◆ The data:

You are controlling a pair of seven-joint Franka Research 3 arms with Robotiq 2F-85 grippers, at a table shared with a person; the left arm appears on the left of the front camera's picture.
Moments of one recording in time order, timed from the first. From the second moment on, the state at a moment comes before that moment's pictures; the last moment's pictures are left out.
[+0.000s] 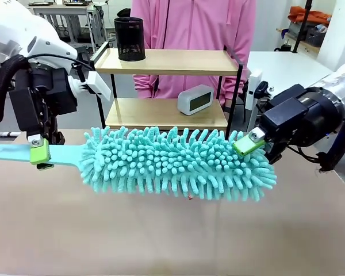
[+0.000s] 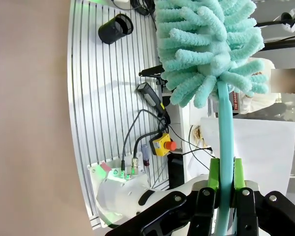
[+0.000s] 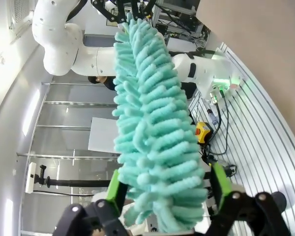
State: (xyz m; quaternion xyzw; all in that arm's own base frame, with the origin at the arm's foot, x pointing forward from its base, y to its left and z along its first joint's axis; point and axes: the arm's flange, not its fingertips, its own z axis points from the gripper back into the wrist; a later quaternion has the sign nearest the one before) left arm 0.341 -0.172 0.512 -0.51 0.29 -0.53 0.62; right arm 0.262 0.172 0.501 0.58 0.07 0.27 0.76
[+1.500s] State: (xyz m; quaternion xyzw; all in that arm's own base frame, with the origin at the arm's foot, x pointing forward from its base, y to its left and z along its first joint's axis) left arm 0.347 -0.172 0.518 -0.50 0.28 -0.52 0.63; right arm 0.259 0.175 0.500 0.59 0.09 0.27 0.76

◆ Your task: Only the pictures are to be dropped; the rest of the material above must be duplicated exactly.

◆ The completed task:
You are controlling a pair of seven-joint Franka Research 3 arms with Robotiq 2F-85 grippers, at a table shared with a person; the left arm appears on the left of the front camera's picture.
Moments of one recording in time order, timed from the first. From the second moment on, the state at a moment comes before that moment's pictures; the last moment's pictures are left out.
[+0.000s] 
[+0.000s] 
[+0.000s] 
State: (xyz m; quaternion xyzw; all in that arm's own base frame, with the origin at the arm's foot, x pointing forward from its base, y to its left and z along its first joint's axis; point and axes: the arm's flange, not its fingertips, its own z axis points from the gripper back into the wrist; a later quaternion has the sign nearest the one before) left arm 0.341 -0.172 0.512 -0.51 0.29 -0.53 0.62; right arm 0.262 0.172 0.501 0.58 0.07 0.27 0.76
[+1.500s] State: (xyz m; quaternion xyzw; all in that arm's own base frame, with the origin at the arm's foot, x pointing forward from its base, y to its left and z along its first joint's axis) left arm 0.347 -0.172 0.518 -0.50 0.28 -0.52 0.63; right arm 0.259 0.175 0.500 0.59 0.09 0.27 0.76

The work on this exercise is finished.